* YOUR TASK *
Write out, word for word, every line in the data below from the one containing "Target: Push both" to the one containing "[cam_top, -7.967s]", both of them included.

* PROVIDED RECORDS *
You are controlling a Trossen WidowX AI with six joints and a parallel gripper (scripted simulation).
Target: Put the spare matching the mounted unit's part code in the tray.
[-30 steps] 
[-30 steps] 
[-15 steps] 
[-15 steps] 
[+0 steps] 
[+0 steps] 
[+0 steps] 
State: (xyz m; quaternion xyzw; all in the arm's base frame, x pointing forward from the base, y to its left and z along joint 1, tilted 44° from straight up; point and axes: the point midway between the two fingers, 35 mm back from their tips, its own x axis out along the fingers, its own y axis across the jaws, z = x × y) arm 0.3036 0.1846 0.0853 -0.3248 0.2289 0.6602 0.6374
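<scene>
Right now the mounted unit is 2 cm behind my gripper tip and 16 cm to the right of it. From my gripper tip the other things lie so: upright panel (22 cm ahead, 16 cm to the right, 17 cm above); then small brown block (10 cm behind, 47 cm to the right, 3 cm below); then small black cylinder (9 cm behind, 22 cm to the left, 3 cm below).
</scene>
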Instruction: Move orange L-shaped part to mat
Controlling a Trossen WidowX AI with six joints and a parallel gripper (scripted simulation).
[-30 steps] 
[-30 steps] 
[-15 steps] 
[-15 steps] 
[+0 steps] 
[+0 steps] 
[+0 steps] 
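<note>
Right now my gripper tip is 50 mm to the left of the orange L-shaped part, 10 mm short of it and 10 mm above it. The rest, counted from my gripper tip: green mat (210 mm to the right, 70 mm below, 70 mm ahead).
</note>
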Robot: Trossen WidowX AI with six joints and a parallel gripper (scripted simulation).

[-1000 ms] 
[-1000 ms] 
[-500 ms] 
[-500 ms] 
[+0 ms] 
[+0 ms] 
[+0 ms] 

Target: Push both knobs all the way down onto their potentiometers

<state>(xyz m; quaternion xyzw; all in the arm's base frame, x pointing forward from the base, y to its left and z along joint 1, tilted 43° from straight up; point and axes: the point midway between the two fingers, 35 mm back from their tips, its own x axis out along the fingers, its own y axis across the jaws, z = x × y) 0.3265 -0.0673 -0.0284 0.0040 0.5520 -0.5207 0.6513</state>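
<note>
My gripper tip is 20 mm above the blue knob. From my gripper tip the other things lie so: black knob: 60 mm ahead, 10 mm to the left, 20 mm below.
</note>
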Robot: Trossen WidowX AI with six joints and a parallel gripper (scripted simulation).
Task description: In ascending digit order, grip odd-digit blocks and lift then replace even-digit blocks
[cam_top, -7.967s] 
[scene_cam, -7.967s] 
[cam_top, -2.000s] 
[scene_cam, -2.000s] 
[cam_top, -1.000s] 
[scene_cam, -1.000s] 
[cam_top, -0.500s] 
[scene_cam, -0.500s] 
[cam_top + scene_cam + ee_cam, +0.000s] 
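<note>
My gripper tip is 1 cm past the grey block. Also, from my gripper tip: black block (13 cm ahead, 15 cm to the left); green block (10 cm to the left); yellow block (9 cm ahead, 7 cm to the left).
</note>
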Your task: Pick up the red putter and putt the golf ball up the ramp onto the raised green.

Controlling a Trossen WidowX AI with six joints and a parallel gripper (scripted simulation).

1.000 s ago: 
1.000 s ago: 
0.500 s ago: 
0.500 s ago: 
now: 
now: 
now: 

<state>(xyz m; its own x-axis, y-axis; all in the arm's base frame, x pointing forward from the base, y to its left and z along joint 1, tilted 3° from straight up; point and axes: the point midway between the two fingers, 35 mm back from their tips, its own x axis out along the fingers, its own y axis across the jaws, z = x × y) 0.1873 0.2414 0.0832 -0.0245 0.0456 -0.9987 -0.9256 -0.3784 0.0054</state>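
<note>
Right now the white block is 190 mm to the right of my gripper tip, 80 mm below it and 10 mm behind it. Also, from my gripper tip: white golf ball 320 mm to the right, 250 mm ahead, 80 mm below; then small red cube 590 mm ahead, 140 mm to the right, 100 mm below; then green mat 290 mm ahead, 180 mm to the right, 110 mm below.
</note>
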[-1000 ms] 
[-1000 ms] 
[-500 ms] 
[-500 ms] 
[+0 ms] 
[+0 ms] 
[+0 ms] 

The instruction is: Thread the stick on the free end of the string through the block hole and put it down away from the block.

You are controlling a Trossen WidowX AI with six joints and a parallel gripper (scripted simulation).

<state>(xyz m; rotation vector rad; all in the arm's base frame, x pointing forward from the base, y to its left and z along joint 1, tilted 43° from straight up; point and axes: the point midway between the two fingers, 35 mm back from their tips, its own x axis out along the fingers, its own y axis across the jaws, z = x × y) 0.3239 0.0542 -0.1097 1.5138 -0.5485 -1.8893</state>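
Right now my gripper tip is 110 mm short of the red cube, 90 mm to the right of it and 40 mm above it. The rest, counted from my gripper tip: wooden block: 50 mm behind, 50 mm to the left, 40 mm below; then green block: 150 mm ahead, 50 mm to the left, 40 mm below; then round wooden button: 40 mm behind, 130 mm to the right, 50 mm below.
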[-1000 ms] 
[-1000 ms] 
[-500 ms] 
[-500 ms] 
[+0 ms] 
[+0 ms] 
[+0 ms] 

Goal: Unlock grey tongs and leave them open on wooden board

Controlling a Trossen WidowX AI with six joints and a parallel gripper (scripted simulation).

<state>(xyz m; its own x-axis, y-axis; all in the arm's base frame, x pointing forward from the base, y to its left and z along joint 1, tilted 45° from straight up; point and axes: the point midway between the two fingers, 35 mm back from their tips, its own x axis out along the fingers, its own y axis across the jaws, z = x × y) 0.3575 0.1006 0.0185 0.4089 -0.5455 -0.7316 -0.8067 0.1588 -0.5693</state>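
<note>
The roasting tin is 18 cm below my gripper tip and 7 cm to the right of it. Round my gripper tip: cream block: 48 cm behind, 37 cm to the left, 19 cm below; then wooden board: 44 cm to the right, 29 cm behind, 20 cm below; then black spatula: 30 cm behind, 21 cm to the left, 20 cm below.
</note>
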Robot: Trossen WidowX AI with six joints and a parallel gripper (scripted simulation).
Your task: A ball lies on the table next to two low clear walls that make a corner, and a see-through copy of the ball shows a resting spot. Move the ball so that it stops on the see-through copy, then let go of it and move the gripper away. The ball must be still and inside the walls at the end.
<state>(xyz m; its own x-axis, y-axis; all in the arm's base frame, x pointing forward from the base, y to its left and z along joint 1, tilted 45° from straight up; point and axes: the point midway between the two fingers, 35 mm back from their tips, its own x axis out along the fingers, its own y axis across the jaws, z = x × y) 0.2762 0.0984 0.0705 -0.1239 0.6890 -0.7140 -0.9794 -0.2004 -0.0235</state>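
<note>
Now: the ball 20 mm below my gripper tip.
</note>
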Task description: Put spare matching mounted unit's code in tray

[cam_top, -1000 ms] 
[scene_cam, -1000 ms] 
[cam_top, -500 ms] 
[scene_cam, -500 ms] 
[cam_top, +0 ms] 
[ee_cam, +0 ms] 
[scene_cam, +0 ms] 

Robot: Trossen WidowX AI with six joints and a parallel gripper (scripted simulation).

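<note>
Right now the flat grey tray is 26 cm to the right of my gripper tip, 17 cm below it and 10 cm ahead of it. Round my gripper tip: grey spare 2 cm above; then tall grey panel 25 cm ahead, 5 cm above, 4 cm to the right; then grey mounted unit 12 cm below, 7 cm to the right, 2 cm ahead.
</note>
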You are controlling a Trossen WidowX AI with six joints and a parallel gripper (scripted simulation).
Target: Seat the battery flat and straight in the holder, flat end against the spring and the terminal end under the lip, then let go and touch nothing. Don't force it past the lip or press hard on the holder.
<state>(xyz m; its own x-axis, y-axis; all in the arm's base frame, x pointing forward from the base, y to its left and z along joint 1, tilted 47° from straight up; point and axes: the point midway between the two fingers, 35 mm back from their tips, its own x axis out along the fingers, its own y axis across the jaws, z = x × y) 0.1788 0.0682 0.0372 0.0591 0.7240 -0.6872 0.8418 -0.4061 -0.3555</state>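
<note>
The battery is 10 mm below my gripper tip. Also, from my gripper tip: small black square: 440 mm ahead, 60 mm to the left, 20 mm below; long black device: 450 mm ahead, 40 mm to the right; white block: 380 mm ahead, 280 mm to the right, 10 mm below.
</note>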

* SOLUTION TO THIS TASK *
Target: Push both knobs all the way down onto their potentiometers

<state>(xyz m; quaternion xyzw; all in the arm's base frame, x pointing forward from the base, y to its left and z along joint 1, tilted 43° from straight up; point and axes: the point midway between the two fingers, 35 mm back from their tips, its own x axis out along the fingers, its own y axis across the jaws, z = x × y) 0.3265 -0.0673 -0.0284 0.0040 0.5520 -0.5207 0.6513</state>
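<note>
My gripper tip is 20 mm above the blue knob. From my gripper tip the other things lie so: black knob: 60 mm ahead, 10 mm to the left, 20 mm below.
</note>
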Robot: Trossen WidowX AI with six joints and a parallel gripper (scripted simulation).
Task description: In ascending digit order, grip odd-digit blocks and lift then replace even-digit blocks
[cam_top, -7.967s] 

No part of the exercise remains unanswered.